Intuition behind the arc length of a curve on the surface and the area of a surface expressed by using first fundamental form I want to understand the following formulas for defining the arc length of a curve on the surface and the area of a surface from wikipedia:

(1)$ds^2 = Edu^2+2Fdudv+Gdv^2,$
(2)$dA = |X_u \times X_v| \ du\, dv= \sqrt{ \langle X_u,X_u \rangle \langle X_v,X_v \rangle - \langle X_u,X_v \rangle^2 } \ du\, dv = \sqrt{EG-F^2} \, du\, dv.$

I do understand the following formulas for the arc length and area(proved by chopping the arc or surface into small line segments or flakes):

(3)$L = \int_a^b \sqrt{ (x'(t))^2+(y'(t))^2 + (z'(t))^2 } dt$
(4)$A=\iint_D \sqrt{ 1 + (f'(x))^2+(f'(y)) } dxdy$


Updated at 11:24pm:
Somehow I can understand (1) from (3) now.
But the understanding of (4) doesn't help me understand (2).
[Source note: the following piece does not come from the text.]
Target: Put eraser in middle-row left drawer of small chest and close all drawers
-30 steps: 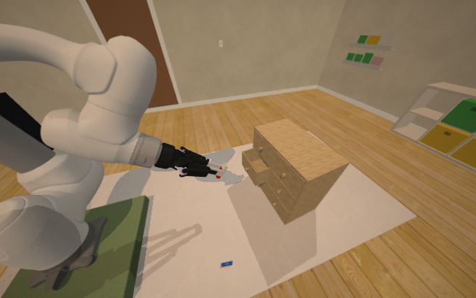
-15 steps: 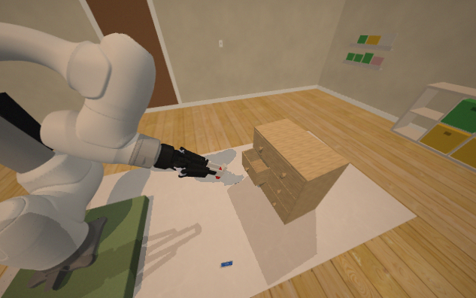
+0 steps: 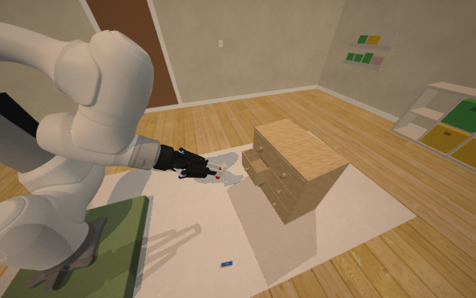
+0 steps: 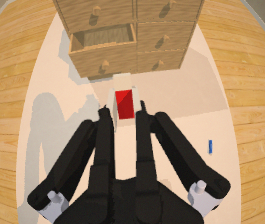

What I want is a physicists' "proof" of (2), which may not be rigorous, but well explains the intuition behind the formula (2).
Any solution or reference will be appreciated!
 A: $\newcommand{\Reals}{\mathbf{R}}\newcommand{\dd}{\partial}$On a surface, a coordinate system $(u, v)$ gives rise to coordinate vector fields $\dd_{u}$ and $\dd_{v}$ and coordinate differentials $du$ and $dv$. The metric $g$ has components
\begin{align*}
g_{11} = E &= g(\dd_{u}, \dd_{u}) = \|\dd_{u}\|^{2}, \\
g_{22} = G &= g(\dd_{v}, \dd_{v}) = \|\dd_{v}\|^{2}, \\
g_{12} = F &= g(\dd_{u}, \dd_{v}) = \|\dd_{u}\|\, \|\dd_{v}\| \cos\theta,
\end{align*}
with $\theta$ denoting the intrinsic angle between the $u$- and $v$-coordinate curves.
The area of an infinitesimal parallelogram with sides $\dd_{u}$ and $\dd_{v}$ is
$$
\|\dd_{u}\|\, \|\dd_{v}\| \sin\theta
  = \sqrt{\|\dd_{u}\|^{2}\, \|\dd_{v}\|^{2} (1 - \cos^{2}\theta)}
  = \sqrt{EG - F^{2}},
\tag{1}
$$
so that the $2$-form
$$
dA = \sqrt{EG - F^{2}}\, du\, dv
$$
measures the area of an arbitrary infinitesimal parallelogram spanned by an ordered pair of tangent vectors.
If the surface is immersed in Euclidean $3$-space by a mapping $X$ defined in some plane region, then $\dd_{u} = X_{u}$ and $\dd_{v} = X_{v}$ may be viewed as vectors in $\Reals^{3}$. The area of the parallelogram they span is the magnitude of their cross product:
$$
\|X_{u} \times X_{v}\| = \|X_{u}\|\, \|X_{v}\| \sin\theta,
$$
compare (1).